Proponents of Assembly Bill 139, which would keep doctors from being held liable for not telling patients about alternative diagnostic tests, say the law is needed to avoid a rapid increase in malpractice lawsuits.

Yet, the number of in-state requests for medical mediation — a preliminary step to a malpractice case — has dropped, from 324 in 1995 to 140 in 2012, according to statistics from the Wisconsin Medical Mediation Panels. In that same time, the number of malpractice cases resulting in a jury verdict dropped from 41 to 16.

Equally confusing are the motivations behind Assembly Bill 27, which seeks to cap at $30 million the amount of contingency fees law firms working for the state can collect.

The sponsor of the bill, state Rep.
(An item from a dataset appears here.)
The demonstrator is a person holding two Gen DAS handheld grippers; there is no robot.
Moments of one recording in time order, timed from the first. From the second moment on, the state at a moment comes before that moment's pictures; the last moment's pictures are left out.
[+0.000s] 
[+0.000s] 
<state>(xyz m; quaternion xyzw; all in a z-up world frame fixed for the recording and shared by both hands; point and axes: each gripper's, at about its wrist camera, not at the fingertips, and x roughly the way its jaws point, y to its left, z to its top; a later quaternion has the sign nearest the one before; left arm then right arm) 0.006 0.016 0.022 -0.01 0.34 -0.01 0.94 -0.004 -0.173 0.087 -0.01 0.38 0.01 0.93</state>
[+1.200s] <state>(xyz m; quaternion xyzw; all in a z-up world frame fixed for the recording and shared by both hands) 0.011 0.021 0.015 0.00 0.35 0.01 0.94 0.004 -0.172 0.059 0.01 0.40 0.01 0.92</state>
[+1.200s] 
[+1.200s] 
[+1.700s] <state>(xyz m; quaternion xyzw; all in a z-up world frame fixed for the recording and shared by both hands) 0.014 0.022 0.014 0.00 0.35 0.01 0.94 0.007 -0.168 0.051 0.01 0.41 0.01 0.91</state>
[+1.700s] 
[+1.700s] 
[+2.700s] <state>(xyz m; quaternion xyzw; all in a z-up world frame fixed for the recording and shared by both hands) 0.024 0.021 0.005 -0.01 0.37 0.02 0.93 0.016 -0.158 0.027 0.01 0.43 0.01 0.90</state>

Mike Kuglitch, R-New Berlin, said the push goes back to the big tobacco settlement of the 1990s, in which three Wisconsin law firms obtained a $5.9 billion recovery for the state. The resulting $75 million in legal fees “infuriated many taxpayers,” Kuglitch said.

So why the push now, when there has been no similar instance in the years since?

According to Milwaukee lawyer Daniel Rottier, these bills are solutions in search of a problem. Rottier, who worked on the tobacco case, asserts the push for such tort reform measures is more about winning political points with big business than correcting a problem.

In fact, Assembly Bill 27 is similar to the Transparency in Private Attorney Contracts legislation enacted in Florida and written by Bill McCollum, a Washington-based lawyer who represents the U.S. Chamber of Commerce.

McCollum spoke at a recent Wisconsin hearing about the proposed legislation, emphasizing the need for reform. He argued that large contingency fee payments are on the rise in other states and that Wisconsin should get ahead of the issue. But McCollum offered no proof.

If the legislators proposing these bills had compelling evidence of current wrongdoing, the push for reform would not be so questionable. But their arguments thus far gloss over any basis in logic.